Спустившись до самого низа, Элейн обнаружила, что проход разветвляется в трех направлениях: одно вело в город, два – из города. Пока она решала, куда свернуть, из темноты вынырнул Ним. С облегчением перекрестившись, Элейн взяла поводок и быстро, как только могла, пошла в ту сторону, откуда появился Ним.

Проход казался бесконечным. Возможно, это дорога к Маладиру. Иногда она слышала шаги, только не могла определить, чьи, – Маттео или эхо ее собственных. У мальчика не было огня, зато он приучен бесшумно двигаться, хорошо прятаться и без труда находить дорогу в темноте.

На развилке щенок не остановился. Уткнувшись носом в пол, он трусил вперед, задержался только возле интересной для него лужи. Но Элейн дернула за поводок, и Ним весело побежал дальше.

Когда перед ними блеснул отсвет бронзы, она мгновенно остановилась и подняла фонарь. Тем не менее щенок настойчиво тянул ее за собой, и вскоре путь им преградила металлическая дверь, врезанная в камень. При тусклом свете фонаря Элейн увидела знакомый рельеф: пастух, собаки, медведь.

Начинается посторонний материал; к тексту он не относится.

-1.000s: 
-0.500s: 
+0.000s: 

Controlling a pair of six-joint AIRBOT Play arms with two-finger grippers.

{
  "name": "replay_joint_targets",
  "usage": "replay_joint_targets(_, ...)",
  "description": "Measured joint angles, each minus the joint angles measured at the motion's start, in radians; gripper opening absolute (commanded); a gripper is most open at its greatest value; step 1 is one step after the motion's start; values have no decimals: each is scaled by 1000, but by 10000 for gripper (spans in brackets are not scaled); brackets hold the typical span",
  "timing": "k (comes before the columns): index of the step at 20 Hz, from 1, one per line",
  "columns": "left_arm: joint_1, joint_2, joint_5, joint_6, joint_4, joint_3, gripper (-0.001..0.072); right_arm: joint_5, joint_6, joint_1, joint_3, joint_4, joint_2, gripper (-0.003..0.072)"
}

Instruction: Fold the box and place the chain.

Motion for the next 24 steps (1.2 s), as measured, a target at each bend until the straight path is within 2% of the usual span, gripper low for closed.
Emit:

Поставив фонарь, она снова перекрестилась, ища у Господа руководства. Странно, что Маттео знал тайный ключ, Аллегрето никогда бы не доверил его сыну Риаты. Но щенок уверенно тянул ее вперед, развилка теперь далеко, а возвращаясь назад, можно окончательно сбиться с пути.

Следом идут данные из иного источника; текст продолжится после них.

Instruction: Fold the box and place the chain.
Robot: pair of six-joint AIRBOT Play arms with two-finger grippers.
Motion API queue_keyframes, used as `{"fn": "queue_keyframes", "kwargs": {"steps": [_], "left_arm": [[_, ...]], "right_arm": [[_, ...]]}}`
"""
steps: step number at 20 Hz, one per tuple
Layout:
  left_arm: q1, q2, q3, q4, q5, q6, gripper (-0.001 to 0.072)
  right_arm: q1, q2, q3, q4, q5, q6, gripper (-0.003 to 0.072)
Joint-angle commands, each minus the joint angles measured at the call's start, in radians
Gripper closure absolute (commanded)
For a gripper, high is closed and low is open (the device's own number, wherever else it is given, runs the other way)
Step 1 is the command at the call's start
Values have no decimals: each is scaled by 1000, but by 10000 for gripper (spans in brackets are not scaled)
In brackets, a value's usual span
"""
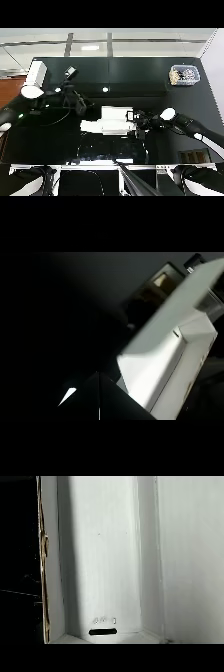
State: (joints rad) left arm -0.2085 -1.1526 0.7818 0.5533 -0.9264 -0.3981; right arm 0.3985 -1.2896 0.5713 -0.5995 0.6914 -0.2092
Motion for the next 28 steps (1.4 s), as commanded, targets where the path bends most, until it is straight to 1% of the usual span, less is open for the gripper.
{"fn": "queue_keyframes", "kwargs": {"steps": [1,3,4,5,6,7,8,9,10,11,12,14,18,19,20,22,23,24,28], "left_arm": [[32,179,-126,20,0,211,684],[19,188,-216,20,-23,398,683],[11,185,-244,19,-29,483,683],[-4,183,-258,19,-22,516,679],[-25,180,-259,29,-8,535,579],[-51,175,-259,39,43,575,347],[-84,160,-258,43,113,605,60],[-109,140,-257,43,178,600,3],[-128,109,-253,55,208,601,6],[-142,75,-245,71,203,601,17],[-159,37,-236,89,182,618,17],[-199,-18,-222,109,177,637,16],[-234,-66,-206,108,183,637,18],[-235,-66,-205,107,187,637,55],[-234,-66,-204,100,191,637,181],[-233,-66,-204,93,194,637,305],[-233,-66,-204,93,194,637,386],[-233,-66,-204,93,194,637,419],[-233,-66,-204,92,194,637,420]], "right_arm": [[1,0,0,0,0,0,553],[1,0,0,0,0,0,553],[1,0,0,0,0,0,553],[1,0,0,0,0,0,553],[1,0,0,0,0,0,552],[1,0,0,0,0,0,553],[1,0,0,0,0,0,553],[1,0,0,0,0,0,553],[1,0,0,0,0,0,553],[1,0,0,0,0,0,553],[1,0,0,0,0,0,552],[1,0,0,0,0,0,553],[1,0,0,0,0,0,553],[1,0,0,0,0,0,553],[1,0,0,0,0,0,553],[1,0,0,0,0,0,552],[1,0,0,0,0,0,553],[1,0,0,0,0,0,553],[1,0,0,0,0,0,553]]}}
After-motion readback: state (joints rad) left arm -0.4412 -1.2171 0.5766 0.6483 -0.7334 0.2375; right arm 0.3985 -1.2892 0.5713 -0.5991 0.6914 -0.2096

На этот раз Элейн хватило одной попытки, и резная панель легко разошлась. Она уже хотела открыть дверь, но тут же вспомнила предостережение Аллегрето. Загородив рукой фонарь и держа щенка на коротком поводке, она медленно отодвинула засов, дождалась, пока дверь полностью раскроется. Ее слуха коснулись звуки тихого пения, от которого у нее волосы встали дыбом. Она различила впереди лестницу, ведущую наверх, и следы на пыльных ступенях, как будто здесь кто-то недавно проходил. Ним тянул ее вверх, но Элейн медлила на пороге и, только узнав слова знакомых молитв, почувствовала некоторое облегчение. Значит, она уже в самом Маладире.